Use case Preset Mode
Default coding (TL + Dev + QA team) gemma4-26b-a4b-q4-multi3-128k (text-only, --parallel 3 --cont-batching --ctx-size 393216) hermes-agent-multi
Research / chat multi-agent Same preset, three Research-style agents hermes-research-multi
Heavy concurrent agent count (5-agent chat, latency-tolerant) gemma4-26b-a4b-q4-multi5-32k hermes-agent-multi5
Vision-enabled single-agent (existing) gemma4-26b-a4b-q4 (vision, --parallel 1 --ctx-size 131072) hermes-agent (unchanged)
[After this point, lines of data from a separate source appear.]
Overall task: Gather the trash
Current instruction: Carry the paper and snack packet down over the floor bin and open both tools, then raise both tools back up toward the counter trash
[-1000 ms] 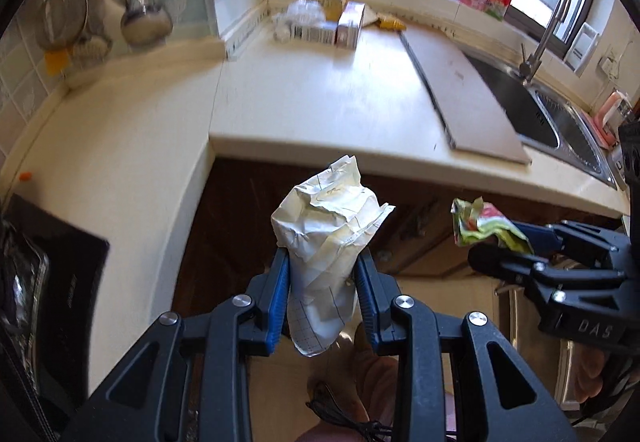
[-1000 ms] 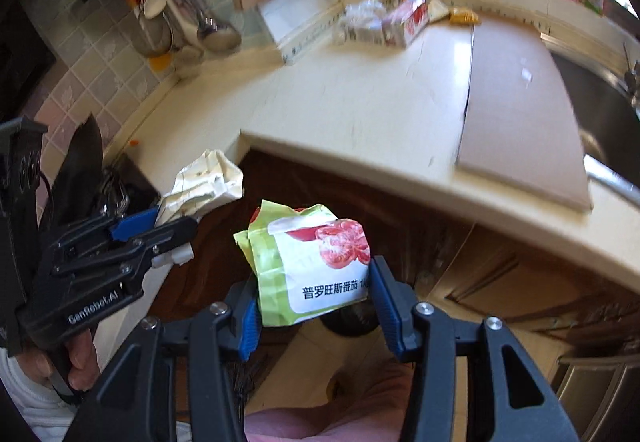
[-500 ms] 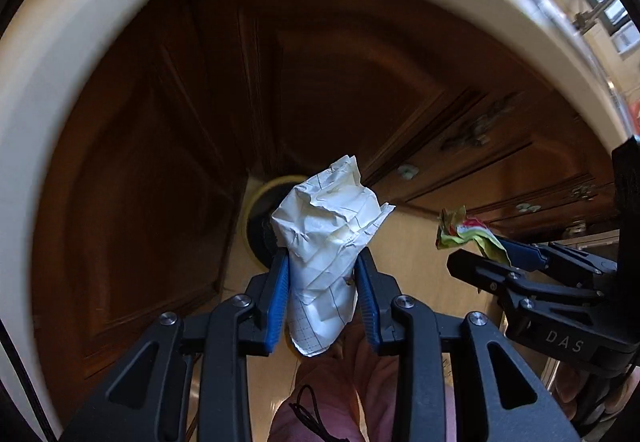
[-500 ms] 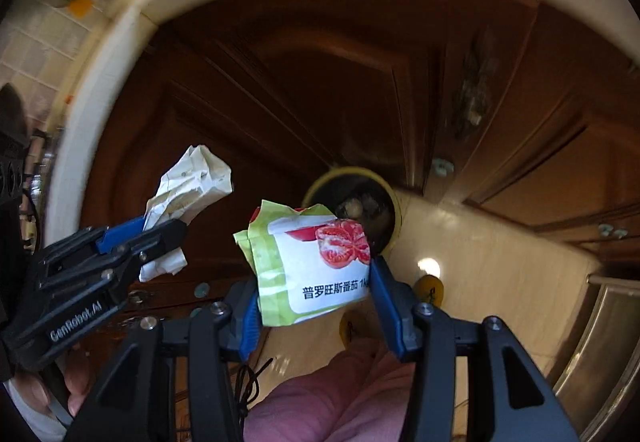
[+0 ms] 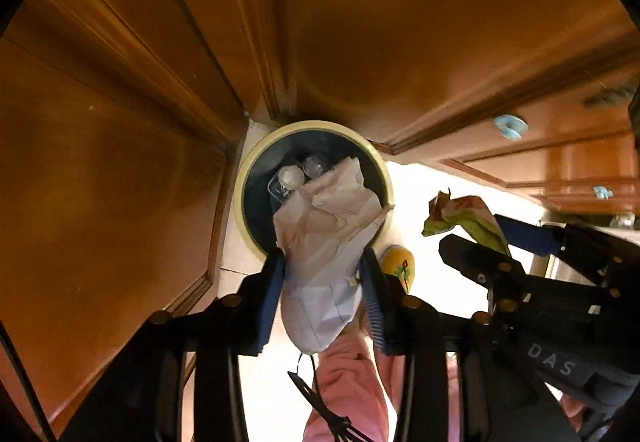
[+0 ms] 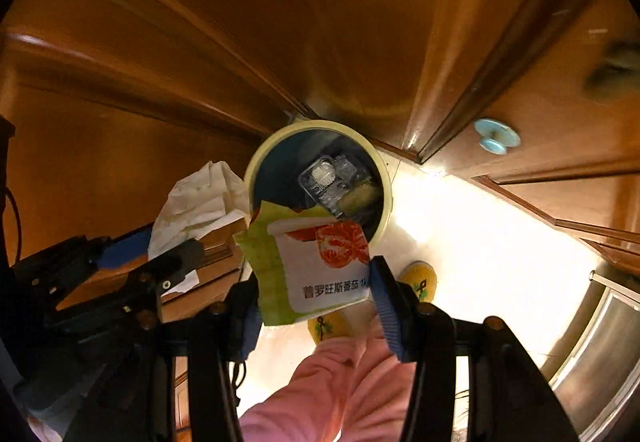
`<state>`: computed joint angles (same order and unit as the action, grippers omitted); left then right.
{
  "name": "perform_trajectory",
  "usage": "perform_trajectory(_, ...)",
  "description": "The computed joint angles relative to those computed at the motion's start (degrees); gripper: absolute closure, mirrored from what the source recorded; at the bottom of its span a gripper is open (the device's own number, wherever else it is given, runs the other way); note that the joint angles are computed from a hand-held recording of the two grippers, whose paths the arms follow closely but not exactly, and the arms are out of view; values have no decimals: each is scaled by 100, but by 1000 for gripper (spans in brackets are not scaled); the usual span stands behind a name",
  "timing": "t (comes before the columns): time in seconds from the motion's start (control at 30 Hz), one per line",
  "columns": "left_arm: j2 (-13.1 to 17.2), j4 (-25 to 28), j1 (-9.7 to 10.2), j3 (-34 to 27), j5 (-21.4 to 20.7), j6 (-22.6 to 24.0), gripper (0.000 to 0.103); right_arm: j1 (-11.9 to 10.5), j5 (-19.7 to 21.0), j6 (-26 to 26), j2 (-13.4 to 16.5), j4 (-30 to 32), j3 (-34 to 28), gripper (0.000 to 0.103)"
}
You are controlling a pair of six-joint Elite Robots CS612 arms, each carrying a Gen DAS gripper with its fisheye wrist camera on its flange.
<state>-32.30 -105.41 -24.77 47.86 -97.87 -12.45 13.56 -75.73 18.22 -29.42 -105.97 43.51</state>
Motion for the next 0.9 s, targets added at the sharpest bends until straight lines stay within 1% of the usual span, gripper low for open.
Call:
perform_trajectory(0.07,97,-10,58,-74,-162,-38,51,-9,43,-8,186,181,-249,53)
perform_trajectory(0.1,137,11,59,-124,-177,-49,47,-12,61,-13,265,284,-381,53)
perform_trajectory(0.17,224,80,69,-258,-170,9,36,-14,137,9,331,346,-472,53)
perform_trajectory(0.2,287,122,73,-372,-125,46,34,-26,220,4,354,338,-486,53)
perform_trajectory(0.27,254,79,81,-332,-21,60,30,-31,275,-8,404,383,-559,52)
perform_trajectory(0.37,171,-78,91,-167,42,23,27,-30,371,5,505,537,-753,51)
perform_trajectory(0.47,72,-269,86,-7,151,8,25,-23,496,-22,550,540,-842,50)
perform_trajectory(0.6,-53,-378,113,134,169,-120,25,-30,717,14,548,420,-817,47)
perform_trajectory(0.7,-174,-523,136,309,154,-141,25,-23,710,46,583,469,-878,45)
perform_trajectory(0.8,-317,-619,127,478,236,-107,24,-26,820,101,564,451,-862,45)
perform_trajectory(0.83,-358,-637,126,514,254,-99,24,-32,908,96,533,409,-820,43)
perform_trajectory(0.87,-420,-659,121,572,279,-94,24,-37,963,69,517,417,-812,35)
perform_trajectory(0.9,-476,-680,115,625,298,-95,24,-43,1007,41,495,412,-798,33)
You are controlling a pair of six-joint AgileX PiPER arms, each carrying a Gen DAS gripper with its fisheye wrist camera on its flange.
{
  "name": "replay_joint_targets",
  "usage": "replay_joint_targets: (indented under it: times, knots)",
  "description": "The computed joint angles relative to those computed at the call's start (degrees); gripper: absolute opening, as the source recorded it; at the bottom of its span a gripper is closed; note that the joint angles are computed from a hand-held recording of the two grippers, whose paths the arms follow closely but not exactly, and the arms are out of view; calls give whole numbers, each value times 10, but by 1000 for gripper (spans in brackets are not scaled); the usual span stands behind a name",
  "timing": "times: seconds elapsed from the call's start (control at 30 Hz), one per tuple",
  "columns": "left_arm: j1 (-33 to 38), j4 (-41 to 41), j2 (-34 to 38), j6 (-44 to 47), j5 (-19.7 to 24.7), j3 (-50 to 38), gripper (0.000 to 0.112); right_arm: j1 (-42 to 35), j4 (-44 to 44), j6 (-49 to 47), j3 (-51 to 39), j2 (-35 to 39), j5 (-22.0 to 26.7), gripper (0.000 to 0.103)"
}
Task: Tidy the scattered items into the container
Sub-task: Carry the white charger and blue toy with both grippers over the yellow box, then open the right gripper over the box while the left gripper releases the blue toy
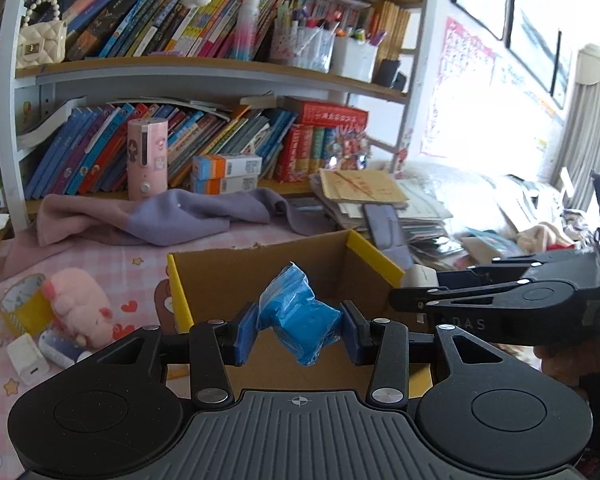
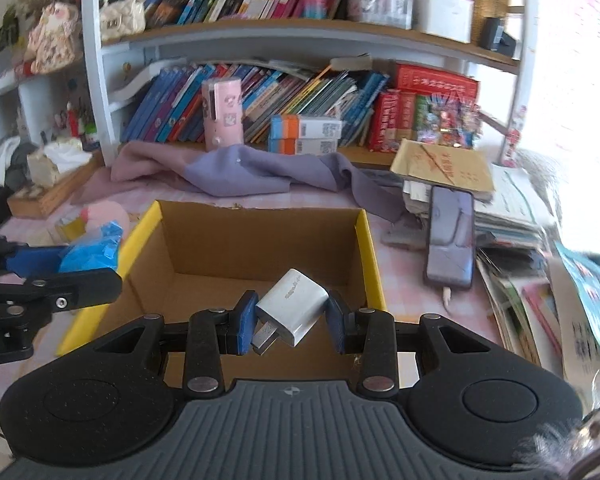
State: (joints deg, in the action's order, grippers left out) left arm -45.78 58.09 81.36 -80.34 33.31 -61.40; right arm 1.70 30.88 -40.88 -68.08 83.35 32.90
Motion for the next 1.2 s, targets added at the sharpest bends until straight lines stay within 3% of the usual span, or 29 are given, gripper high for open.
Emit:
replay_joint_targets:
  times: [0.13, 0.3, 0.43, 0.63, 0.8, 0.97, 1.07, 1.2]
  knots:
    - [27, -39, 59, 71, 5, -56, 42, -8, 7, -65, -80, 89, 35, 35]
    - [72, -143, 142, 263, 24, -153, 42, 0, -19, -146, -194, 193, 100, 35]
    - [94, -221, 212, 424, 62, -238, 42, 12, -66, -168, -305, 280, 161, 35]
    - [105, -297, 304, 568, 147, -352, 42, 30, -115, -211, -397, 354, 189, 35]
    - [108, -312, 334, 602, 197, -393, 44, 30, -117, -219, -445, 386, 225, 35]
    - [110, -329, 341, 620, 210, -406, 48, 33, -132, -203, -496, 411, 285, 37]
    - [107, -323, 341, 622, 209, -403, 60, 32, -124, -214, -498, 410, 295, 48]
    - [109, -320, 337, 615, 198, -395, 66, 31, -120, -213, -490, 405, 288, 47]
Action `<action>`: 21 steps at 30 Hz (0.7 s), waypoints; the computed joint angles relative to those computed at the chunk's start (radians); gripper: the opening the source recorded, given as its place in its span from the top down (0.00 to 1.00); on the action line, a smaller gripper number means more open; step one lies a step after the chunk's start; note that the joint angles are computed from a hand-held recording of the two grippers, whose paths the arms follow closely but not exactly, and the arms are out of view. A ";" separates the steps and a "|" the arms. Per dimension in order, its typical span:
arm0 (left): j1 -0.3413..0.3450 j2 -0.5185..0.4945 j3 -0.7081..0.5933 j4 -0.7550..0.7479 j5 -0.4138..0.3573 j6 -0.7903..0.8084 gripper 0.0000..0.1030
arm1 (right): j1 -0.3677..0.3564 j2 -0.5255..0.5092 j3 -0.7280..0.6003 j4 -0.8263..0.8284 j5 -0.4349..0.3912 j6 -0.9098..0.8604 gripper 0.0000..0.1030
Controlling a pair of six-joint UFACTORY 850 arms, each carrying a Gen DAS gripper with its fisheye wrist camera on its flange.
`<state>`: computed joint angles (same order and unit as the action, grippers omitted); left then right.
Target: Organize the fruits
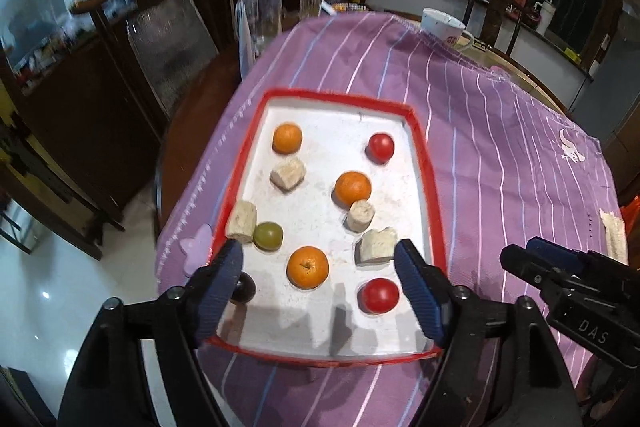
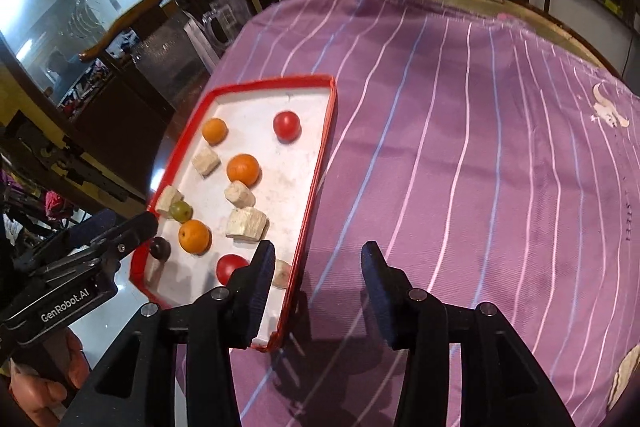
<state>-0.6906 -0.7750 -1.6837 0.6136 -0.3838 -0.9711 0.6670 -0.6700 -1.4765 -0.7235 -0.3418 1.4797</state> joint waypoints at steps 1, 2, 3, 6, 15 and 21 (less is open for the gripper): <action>-0.009 0.009 0.004 0.043 -0.009 -0.035 0.21 | 0.001 0.010 0.013 -0.023 0.007 0.021 0.52; -0.018 0.016 0.006 0.081 -0.019 -0.064 0.21 | 0.002 0.020 0.027 -0.050 0.018 0.050 0.52; -0.029 0.020 0.004 0.118 -0.034 -0.091 0.21 | 0.004 0.031 0.043 -0.083 0.029 0.087 0.51; -0.059 0.029 -0.003 0.180 -0.072 -0.129 0.20 | 0.010 0.064 0.090 -0.189 0.055 0.195 0.51; -0.116 0.017 -0.049 0.218 -0.149 -0.121 0.19 | 0.009 0.144 0.198 -0.517 0.069 0.534 0.49; -0.129 -0.003 -0.080 0.171 -0.177 -0.082 0.19 | -0.004 0.171 0.246 -0.568 0.079 0.619 0.48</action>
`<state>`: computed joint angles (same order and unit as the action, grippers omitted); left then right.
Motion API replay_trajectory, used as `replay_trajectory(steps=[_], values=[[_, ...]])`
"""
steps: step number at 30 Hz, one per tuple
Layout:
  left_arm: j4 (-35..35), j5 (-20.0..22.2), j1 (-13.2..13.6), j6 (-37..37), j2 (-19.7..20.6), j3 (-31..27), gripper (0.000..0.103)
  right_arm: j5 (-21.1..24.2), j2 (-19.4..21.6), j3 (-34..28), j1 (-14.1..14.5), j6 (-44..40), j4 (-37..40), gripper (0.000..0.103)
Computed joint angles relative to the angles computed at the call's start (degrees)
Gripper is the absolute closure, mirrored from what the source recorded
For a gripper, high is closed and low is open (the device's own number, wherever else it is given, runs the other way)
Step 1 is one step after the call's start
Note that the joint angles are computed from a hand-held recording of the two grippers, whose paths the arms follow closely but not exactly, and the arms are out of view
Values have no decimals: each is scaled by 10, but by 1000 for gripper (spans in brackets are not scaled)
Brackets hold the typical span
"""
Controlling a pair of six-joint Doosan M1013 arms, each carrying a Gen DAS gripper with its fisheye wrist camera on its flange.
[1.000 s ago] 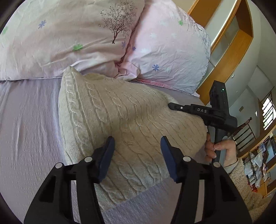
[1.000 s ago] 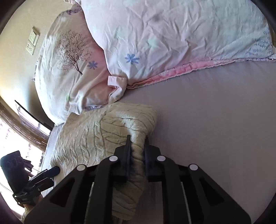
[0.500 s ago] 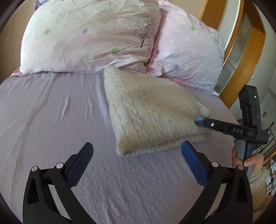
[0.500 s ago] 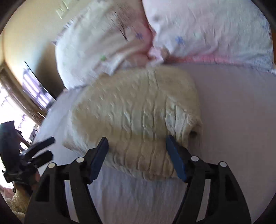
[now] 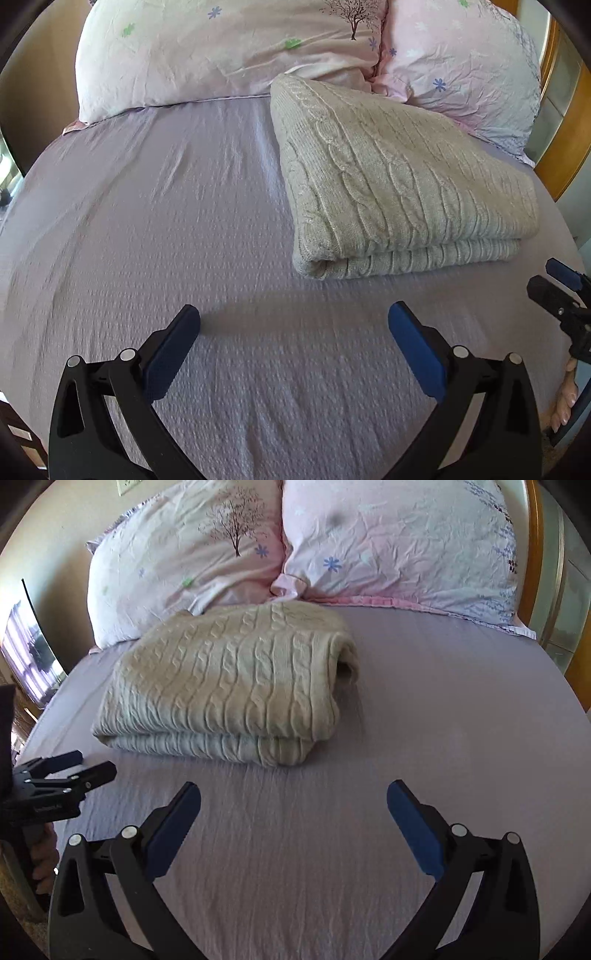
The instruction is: Fold small clothes
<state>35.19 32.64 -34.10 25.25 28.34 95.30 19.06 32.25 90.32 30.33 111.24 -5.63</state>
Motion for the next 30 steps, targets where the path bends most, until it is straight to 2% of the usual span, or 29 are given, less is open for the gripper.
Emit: replay_trajectory(steps=[2,4,5,10,15,30], values=[[11,17,-4,-7,4,-5,1,18,11,-10,1,-4,12,2],[22,35,-8,-11,8,-11,1,20,15,-14,7,42,-45,2],[31,39,-10,-14,10,-12,1,27,17,-17,10,39,-49,2],[76,28,-13,-60,8,-2,1,47,21,-20,25,83,-136,2],[91,21,-13,-69,6,3,1,30,20,-14,25,87,-140,2],[95,23,-13,-74,6,3,1,29,20,-13,26,91,-144,2]])
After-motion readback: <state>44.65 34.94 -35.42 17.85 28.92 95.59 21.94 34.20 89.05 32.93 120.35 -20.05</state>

The multi-slot presets are text-only — they drop --mmproj to free ~1.1 GiB VRAM that would otherwise eat the 128K headroom. Vision-enabled multi-slot would need to fall back to ctx=64K per slot.

Open questions / follow-up tickets

  1. 256K throughput-collapse root cause — file a spike to confirm attention-compute scaling and check whether --no-context-shift, different --batch-size, or alternative attention backends restore throughput at 256K.
  2. N=2 ctx=256K viability — projected to fit at ~22.4 GiB; would test whether the throughput collapse is a per-slot or aggregate-bandwidth effect.
  3. Workflow B at ctx=128K — measure aggregate TPS for 3×Research at the recommended production ctx to confirm the 180 TPS finding holds at the larger per-slot context.

Production state restored after Phase 2

hermes-agent mode restarted with the original gemma4-26b-a4b-q4 (single-slot, 128K ctx, vision-enabled) preset. Multi-slot presets and modes proposed but not yet created — that's Phase 4 work.